Este protocolo no sería un privilegio, ni un favor: sería una manera de equilibrar la balanza. Porque si no se corrige la desigualdad desde el sistema judicial, se sigue alimentando el círculo vicioso de pobreza, exclusión y violencia.
Justicia para todos... ¿o solo para algunos?
La justicia no puede seguir siendo un espacio reservado para quienes tienen recursos, influencias o conocimientos legales. Mientras millones de personas vivan en pobreza y no puedan acceder a una defensa justa, hablar de igualdad ante la ley será solo un discurso vacío.
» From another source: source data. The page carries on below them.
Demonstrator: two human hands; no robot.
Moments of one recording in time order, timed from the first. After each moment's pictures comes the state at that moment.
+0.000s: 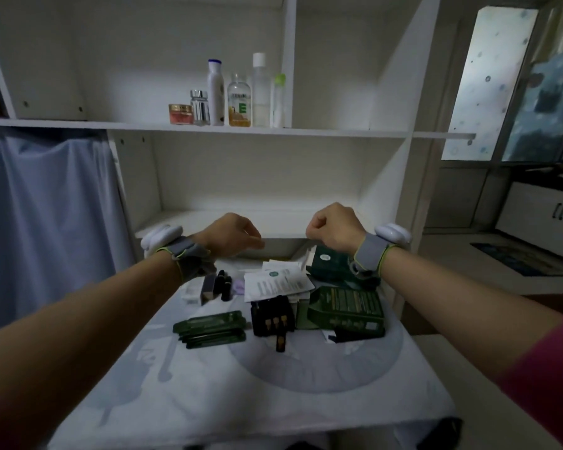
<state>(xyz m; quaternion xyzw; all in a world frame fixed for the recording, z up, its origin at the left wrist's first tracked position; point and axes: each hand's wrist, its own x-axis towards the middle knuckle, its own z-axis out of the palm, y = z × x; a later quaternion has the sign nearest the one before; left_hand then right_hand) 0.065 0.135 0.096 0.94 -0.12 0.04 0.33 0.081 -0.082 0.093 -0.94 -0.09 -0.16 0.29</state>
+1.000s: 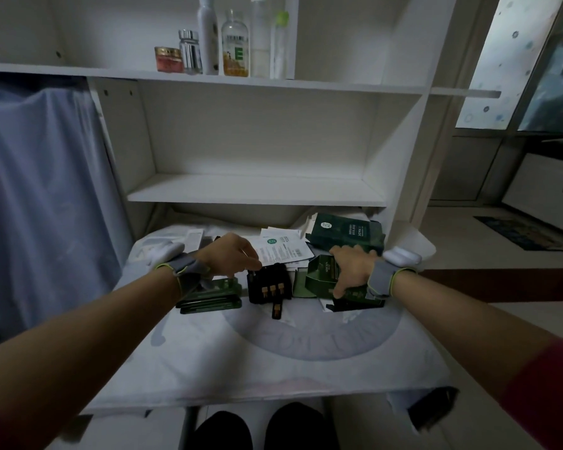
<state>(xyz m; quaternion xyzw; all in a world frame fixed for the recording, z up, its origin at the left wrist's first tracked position) 0.075 0.136 0.006 0.94 -0.09 -0.07 0.33 0.079 -0.113 -0.002 -0.99 -0.06 0.11 -0.02</state>
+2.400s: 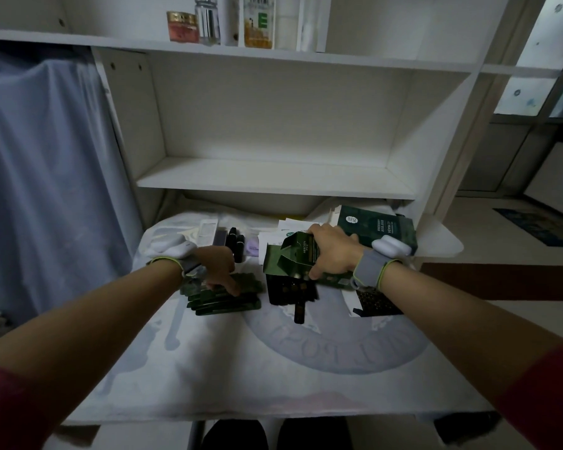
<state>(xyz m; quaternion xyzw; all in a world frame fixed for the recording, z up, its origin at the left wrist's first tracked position) 0.121 0.193 -0.027 0.98 -0.08 -0.20 0.05 0.120 -0.041 -0.006 -0.99 -0.11 0.05 0.07</state>
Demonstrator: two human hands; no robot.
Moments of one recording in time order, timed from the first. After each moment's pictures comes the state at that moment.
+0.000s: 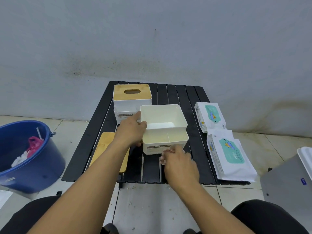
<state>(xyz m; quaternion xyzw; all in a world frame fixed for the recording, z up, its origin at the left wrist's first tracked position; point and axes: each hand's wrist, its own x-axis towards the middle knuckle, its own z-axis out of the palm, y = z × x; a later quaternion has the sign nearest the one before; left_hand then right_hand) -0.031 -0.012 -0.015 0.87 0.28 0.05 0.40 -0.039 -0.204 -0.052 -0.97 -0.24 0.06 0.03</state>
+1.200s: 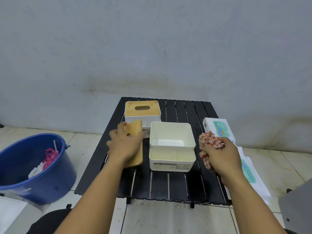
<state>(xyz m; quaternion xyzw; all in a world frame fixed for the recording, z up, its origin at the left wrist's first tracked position) -0.061 0.014 -0.003 0.81 0.39 0.13 0.43 0.029 -0.253 0.008 -0.84 0.01 0.02 0.55</state>
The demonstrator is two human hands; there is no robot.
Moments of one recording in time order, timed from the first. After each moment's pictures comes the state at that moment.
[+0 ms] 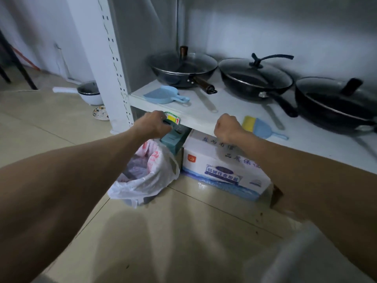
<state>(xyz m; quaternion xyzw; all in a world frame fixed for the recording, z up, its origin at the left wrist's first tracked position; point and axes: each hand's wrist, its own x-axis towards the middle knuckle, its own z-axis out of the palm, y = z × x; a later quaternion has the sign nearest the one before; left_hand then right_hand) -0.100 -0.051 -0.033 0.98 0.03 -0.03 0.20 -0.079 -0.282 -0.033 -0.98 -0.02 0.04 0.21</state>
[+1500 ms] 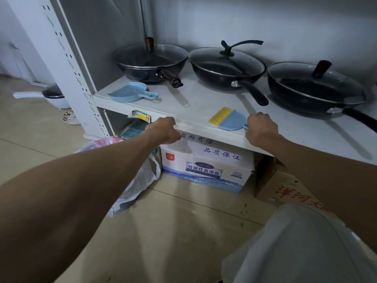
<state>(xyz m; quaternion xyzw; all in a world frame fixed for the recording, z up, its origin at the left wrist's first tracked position) -0.064 -0.165 -0.064 0.99 -0.01 -0.08 0.15 -0.087 -0.432 -0.045 -0.99 0.08 -0.04 -0.05</state>
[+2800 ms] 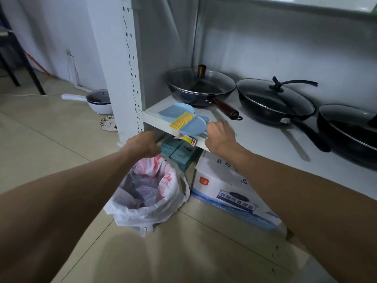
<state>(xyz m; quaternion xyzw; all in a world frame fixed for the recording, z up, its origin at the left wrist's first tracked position) -0.068 0.024 -0.045 0.98 0.07 -0.05 0.16 -0.041 -0.183 -0.010 -0.99 -0.09 -0.07 0.00</state>
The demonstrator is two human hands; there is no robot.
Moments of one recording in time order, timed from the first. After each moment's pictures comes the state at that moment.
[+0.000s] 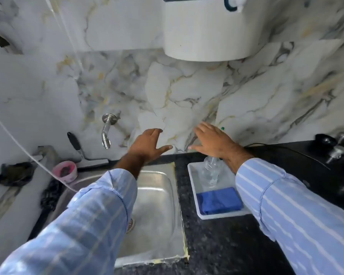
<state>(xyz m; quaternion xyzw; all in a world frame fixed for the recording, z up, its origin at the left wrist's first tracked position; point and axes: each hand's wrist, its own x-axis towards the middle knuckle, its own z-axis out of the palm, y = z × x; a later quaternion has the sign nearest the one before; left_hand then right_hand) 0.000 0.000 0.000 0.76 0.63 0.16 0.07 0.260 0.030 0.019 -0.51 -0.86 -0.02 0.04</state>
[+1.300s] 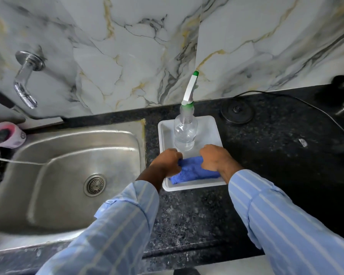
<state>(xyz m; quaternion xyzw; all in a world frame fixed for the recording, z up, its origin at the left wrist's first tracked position) 0.198 0.020 -0.223 0.76 0.59 -0.05 0.26 0.394 0.048 -0.211 -0.58 -0.78 0.16 -0.17</state>
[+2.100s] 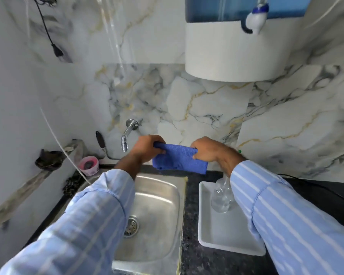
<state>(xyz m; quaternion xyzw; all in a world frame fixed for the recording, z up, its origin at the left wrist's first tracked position) -0.019 0.004 0.030 0.64 0.70 0.29 0.12 0.217 0.074 0.062 -0.42 -0.90 0.12 -0.03</state>
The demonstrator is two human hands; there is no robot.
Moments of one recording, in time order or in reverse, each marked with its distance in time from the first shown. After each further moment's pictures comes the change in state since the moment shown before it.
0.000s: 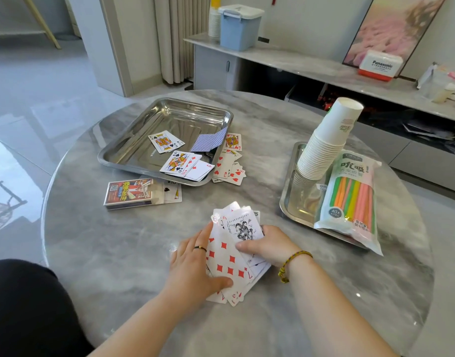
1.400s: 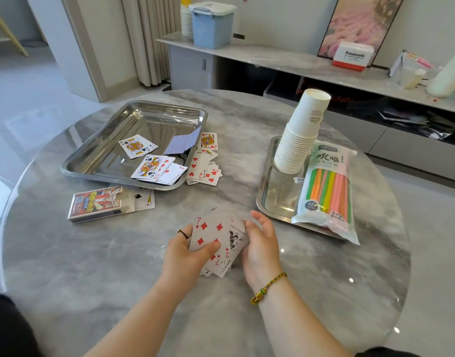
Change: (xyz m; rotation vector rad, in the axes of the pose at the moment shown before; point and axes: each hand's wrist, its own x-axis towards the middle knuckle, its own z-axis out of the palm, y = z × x) left_hand 0.017 0.041 0.009 -0.875 0.111 -0.088; right_hand 0.000 0.011 0.013 0.975 0.449 -0.108
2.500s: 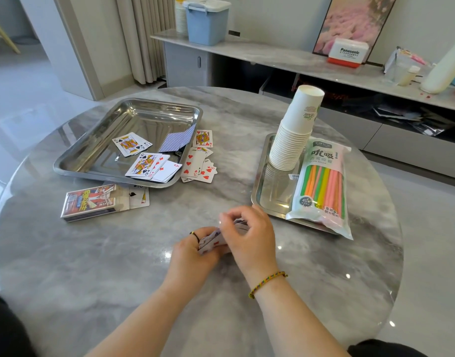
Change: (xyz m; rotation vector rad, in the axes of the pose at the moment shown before) left_hand -0.002 -0.009 0.011 0.223 -0.081 0.153; right_hand -0.015 -0.014 -0.002 -0.794 -0.103 -0.779
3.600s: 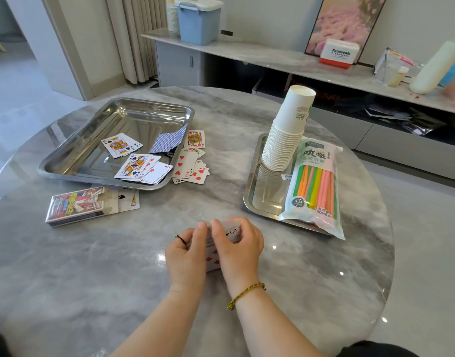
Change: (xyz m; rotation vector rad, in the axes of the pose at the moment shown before) left_hand 0.004 0.007 0.028 -0.404 0.406 -0.143; right_hand -0.013 0.004 0.015 0.095 0.100 0.378
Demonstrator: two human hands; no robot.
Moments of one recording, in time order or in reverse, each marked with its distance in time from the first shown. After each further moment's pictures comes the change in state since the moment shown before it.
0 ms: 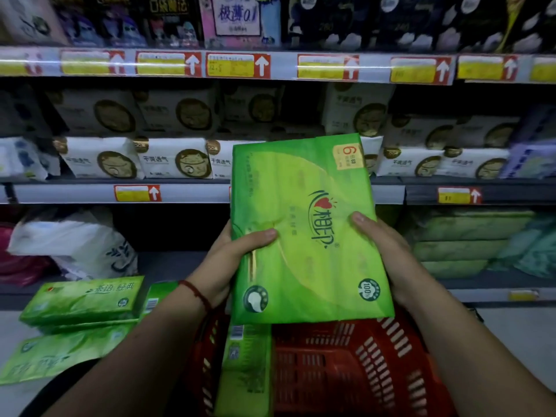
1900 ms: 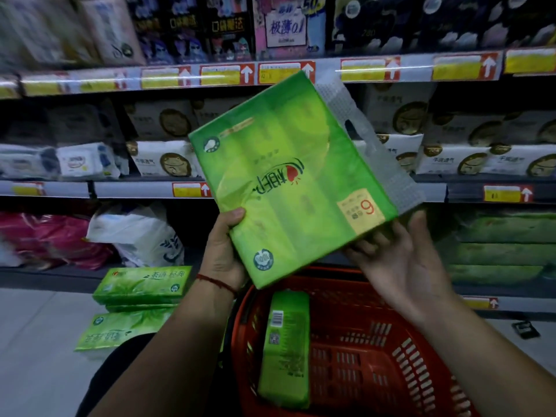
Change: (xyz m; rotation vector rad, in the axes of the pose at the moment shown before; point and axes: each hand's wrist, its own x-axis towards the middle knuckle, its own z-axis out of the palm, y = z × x) left_hand -0.038 0.027 -0.031 -0.415 -0.004 0.146; right_hand -0.036 0.016 0.053 0.563 -0.273 -0.027
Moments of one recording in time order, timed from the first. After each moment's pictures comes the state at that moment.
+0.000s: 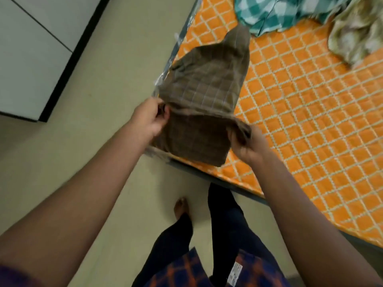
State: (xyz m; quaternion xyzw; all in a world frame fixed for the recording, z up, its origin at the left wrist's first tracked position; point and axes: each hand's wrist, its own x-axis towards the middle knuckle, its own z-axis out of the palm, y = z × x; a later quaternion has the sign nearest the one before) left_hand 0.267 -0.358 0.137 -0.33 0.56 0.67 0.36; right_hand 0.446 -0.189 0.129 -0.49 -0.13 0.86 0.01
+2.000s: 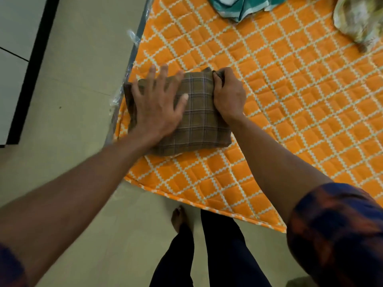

Este no es solo un problema legal: es un tema de dignidad, de humanidad y de cohesión social. Cuando el sistema no escucha a los más vulnerables, cuando encarcela sin pruebas, cuando niega la palabra a quien no puede pagar un abogado, se convierte en parte del problema. Y lo peor: alimenta una bomba de tiempo social que ya muestra señales de estar explotando.
La pobreza no debe ser una condena silenciosa a la injusticia. Por eso es urgente que el Estado —y en especial el Poder Judicial— actúe con visión, sensibilidad y valentía. Un nuevo protocolo para juzgar con perspectiva de pobreza no es un capricho: es una necesidad. Es reconocer que no todos corremos la misma carrera con las mismas condiciones.
Como sociedad, también tenemos una responsabilidad: dejar de normalizar la exclusión y empezar a exigir una justicia que llegue hasta el último rincón, a la última persona, sin importar su cuenta bancaria ni su apellido. Porque solo entonces podremos decir, con la frente en alto, que vivimos en un país verdaderamente justo.